7.1 years ago by
Washington University School of Medicine, St. Louis, USA
This thread describes the: Expected correlation between Exon Array and RNA-Seq.
The paper Alternative expression analysis by RNA sequencing contains a variety of comparisons between Affymetrix Exon arrays, custom NimbleGen arrays, and RNA-seq. The paper RNA-seq: An assessment of technical reproducibility and comparison with gene expression arrays also seems relevant.
As someone who has worked with both microarrays (including custom designed arrays), and RNA-seq I think you hit the nail on the head with your comment about the hypothesis neutral approach of RNA-seq. IMHO, being locked to extant information at design time is a significant limitation of microarrays (one that is impractical to overcome).
Other pros of RNA-seq over microarrays include: theoretically unlimited dynamic range and better signal-to-noise ratio. Probably the clincher though is the diversity of information your can simultaneously obtain (with appropriate analyses of course): gene expression, alternative isoform detection and quantification, mutation detection, allele specific expression, gene fusion discovery and quantification, RNA editing, etc.

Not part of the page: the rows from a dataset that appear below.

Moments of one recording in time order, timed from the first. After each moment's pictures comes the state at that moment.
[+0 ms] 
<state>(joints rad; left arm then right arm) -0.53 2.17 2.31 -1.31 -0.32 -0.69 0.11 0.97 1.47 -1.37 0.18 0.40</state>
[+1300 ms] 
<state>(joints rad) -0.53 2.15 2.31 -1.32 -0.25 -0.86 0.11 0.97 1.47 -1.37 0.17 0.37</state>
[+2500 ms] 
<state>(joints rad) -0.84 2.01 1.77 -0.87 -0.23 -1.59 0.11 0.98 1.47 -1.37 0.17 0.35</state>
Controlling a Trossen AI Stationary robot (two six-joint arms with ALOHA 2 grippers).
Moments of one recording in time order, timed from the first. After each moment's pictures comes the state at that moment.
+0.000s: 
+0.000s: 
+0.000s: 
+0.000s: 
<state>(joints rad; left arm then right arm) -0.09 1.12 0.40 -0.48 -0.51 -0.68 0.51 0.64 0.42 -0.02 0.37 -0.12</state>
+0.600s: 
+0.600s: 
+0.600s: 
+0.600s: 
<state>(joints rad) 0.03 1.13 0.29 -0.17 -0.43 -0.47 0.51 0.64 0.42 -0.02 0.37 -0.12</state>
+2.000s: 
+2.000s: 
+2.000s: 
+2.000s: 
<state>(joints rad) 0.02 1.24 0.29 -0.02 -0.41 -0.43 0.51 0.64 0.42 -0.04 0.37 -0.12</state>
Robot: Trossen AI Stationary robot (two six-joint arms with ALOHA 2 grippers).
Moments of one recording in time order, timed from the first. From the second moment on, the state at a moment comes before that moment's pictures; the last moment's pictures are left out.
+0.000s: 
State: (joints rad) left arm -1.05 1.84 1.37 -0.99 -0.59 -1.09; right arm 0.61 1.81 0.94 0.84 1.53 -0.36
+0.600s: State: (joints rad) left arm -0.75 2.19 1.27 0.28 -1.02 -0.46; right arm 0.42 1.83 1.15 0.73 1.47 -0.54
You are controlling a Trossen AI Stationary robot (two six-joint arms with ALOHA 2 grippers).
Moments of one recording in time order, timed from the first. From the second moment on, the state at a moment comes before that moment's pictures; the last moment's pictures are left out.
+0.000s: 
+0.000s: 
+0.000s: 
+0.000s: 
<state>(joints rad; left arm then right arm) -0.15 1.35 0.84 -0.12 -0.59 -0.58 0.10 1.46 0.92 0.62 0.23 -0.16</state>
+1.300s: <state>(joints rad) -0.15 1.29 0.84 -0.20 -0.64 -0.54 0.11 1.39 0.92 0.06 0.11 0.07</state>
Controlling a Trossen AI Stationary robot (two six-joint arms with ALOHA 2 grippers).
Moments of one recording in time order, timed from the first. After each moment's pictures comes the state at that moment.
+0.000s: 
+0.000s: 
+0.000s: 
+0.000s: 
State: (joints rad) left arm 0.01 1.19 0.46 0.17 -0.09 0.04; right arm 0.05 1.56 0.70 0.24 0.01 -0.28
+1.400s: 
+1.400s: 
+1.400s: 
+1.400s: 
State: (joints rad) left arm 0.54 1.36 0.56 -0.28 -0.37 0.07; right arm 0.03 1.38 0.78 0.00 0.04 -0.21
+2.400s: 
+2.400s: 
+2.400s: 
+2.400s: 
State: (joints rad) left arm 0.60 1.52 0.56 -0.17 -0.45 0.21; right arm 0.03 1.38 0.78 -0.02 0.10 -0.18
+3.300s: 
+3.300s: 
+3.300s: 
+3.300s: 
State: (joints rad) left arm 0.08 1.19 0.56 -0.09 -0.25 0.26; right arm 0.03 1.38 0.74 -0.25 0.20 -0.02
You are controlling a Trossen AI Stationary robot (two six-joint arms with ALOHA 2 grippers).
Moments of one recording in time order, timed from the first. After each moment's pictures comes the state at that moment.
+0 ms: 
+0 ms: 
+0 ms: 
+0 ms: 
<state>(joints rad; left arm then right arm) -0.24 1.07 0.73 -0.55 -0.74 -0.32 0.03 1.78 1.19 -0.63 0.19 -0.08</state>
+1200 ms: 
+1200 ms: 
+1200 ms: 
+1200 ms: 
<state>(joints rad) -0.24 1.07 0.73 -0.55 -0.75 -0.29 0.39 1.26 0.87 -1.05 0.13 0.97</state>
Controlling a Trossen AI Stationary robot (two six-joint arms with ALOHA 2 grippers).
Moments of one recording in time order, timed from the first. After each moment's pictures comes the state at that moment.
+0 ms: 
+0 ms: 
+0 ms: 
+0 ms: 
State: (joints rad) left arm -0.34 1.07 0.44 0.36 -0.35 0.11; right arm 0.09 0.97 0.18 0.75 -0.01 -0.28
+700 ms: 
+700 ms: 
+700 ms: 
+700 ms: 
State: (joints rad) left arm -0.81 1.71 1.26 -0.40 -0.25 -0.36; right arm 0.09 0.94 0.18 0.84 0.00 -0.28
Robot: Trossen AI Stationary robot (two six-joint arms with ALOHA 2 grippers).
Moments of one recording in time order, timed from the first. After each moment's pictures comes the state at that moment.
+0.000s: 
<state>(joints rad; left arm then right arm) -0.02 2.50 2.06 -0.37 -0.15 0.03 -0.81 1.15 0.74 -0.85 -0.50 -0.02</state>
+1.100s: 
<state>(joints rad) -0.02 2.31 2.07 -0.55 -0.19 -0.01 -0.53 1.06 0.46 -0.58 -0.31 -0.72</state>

One pro of microarrays is that they have arguably more robust strand specific assays currently. Another is that they are less influenced by a wide expression distribution/range (the difference in copy number between the lowest and highest expressed transcripts in the cell). This is both the blessing and the curse of the finite dynamic range in microarrays. In RNA-seq, the random sampling nature of the assay means that you can burn a large percentage of your data sequencing the top N% of expressed genes. I have seen libraries where >75% of sequenced reads corresponded to the top 5 genes. Microarrays do not suffer from this phenomenon, although you can improve signal by enriching for polyA+ RNA or otherwise removing rRNA species.